### WHAT THE EXERCISE ASKS
Go through the data line by line. Copy each one holding the string "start".

•••

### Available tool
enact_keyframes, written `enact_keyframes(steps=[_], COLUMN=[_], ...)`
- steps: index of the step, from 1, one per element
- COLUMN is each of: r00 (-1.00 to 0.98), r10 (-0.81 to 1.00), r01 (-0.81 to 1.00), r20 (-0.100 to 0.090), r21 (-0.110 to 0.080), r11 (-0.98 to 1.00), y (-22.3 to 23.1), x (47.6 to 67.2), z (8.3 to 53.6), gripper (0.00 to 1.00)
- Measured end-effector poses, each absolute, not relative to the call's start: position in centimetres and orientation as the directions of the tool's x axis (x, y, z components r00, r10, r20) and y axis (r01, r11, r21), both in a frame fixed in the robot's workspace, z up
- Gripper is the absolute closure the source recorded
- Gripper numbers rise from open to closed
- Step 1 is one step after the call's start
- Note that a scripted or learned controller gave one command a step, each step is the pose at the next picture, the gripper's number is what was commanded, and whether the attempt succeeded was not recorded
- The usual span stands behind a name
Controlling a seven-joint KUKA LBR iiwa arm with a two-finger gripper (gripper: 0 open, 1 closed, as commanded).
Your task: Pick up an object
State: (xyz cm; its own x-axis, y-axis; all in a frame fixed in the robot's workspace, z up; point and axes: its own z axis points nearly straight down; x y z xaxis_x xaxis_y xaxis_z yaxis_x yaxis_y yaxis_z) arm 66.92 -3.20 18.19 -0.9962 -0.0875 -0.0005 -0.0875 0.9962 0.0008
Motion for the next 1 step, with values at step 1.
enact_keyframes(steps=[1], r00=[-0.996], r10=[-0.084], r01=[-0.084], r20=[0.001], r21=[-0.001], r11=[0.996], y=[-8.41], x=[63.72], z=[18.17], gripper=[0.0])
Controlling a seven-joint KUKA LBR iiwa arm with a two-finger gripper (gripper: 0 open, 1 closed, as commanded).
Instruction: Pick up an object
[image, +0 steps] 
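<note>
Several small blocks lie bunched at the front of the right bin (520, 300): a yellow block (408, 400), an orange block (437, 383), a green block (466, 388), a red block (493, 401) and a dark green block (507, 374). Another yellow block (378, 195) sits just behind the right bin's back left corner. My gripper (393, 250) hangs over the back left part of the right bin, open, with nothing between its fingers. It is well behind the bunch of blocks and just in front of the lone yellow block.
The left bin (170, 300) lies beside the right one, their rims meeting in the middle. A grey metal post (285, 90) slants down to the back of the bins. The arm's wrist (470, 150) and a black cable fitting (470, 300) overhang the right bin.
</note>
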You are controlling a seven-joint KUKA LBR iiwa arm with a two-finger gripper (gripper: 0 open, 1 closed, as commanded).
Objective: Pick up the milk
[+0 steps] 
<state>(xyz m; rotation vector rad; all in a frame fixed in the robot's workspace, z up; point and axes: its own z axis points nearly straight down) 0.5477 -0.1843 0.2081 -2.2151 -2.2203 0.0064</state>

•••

### ANSWER BOX
- Measured end-effector poses, each absolute, not relative to the call's start: position in centimetres and orientation as the directions of the tool's x axis (x, y, z components r00, r10, r20) and y axis (r01, r11, r21), both in a frame fixed in the robot's workspace, z up
- Step 1 is one step after the call's start

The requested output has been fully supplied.